Nor does she feel that such shows do much to dispel common stereotypes of the 'genius child'. They're generally not the socially awkward bookworms TV would have you believe.

"It's totally wrong to think they can't integrate," says Caitriona. "Plenty of parents are picking them up from soccer and drama classes and bringing them to CTYI. They're very involved in extra-curricular classes and very sociable."

But undoubtedly, being surrounded by like-minded peers allows gifted children to thrive.

"We would probably have struggled if it hadn't been for CTYI," says author Vanessa Fox O'Loughlin (she writes as Sam Blake) from Wicklow. Her daughter Sophie (17) attended Saturday morning classes from the age of nine. What the school curriculum lacked, CTYI more than made up for with lessons on forensics, astronomy, microbiology and architecture. Her parents had to pay for the privilege but feel it was worth it.

"It was a massive thing," says Vanessa. "We were lucky we lived nearby. I can see how other parents elsewhere in the country would struggle because it could be quite isolating."

Sophie hopes to study aerospace engineering at Imperial College London and has started flying lessons (although she'd rather build rockets than planes). Neither Vanessa or her husband, a retired member of An Garda Siochana, see their daughter's achievements as something they can take credit for.

"I can't add up and my children have to show me how to work technology!" laughs Vanessa, whose 12-year-old son has Asperger's and is also gifted.
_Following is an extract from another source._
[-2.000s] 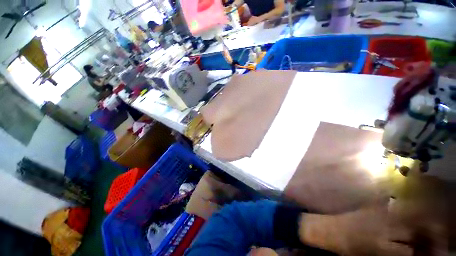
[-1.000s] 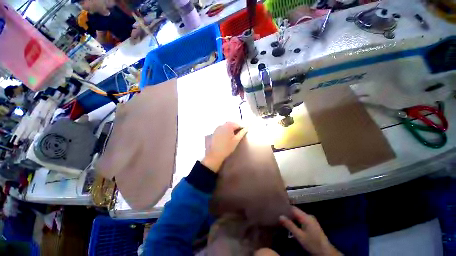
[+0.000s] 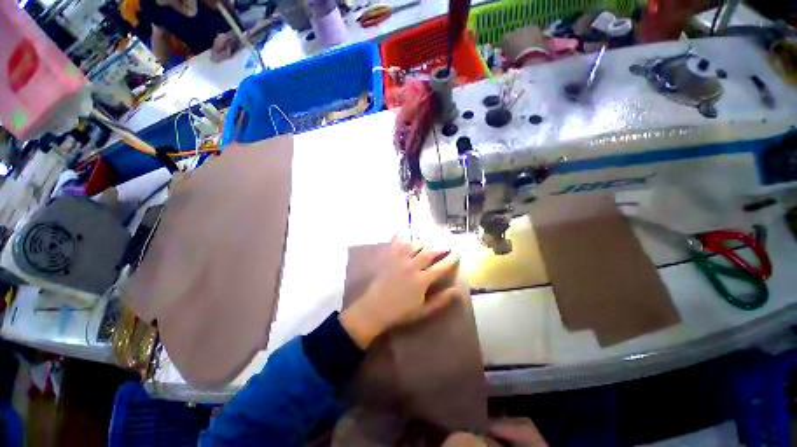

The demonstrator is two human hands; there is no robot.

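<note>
A brown fabric panel [image 3: 441, 367] runs from near the lit needle area down over the table's front edge. My left hand [image 3: 404, 284] lies flat on its upper part, fingers spread toward the needle. My right hand [image 3: 516, 432] is at the bottom edge by the panel's lower end, mostly cut off; its grip is unclear. The white sewing machine head [image 3: 612, 157] stands right of my left hand, with its presser foot [image 3: 496, 237] over the yellowish needle plate [image 3: 516, 262]. A stack of small darker-brown pieces [image 3: 603, 271] lies right of the needle.
A larger taupe pile [image 3: 223, 253] lies left. Scissors [image 3: 734, 266] with red and green handles lie right. Blue [image 3: 306, 87], red [image 3: 434, 51] and green [image 3: 559, 22] baskets stand behind. Dark red thread [image 3: 414, 118] hangs at the machine head. A person [image 3: 197, 28] sits across.
The view has swung from the left to the machine. Since one second ago, my left hand has flattened onto the panel, and my right hand has moved down toward the picture's bottom edge.
</note>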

"I'd be the last person to take credit. The 'pushy parent' thing doesn't resonate with me either. If you've bright kids then I don't think you have to push them because they're very self-motivated. Both our two are."

Barry agrees: "We feel blessed to have John. He's a perfectly normal boy, soccer mad with a great sense of humour. He has a gift and our challenge is to make sure he's challenged, but above anything else, we just want him to be happy."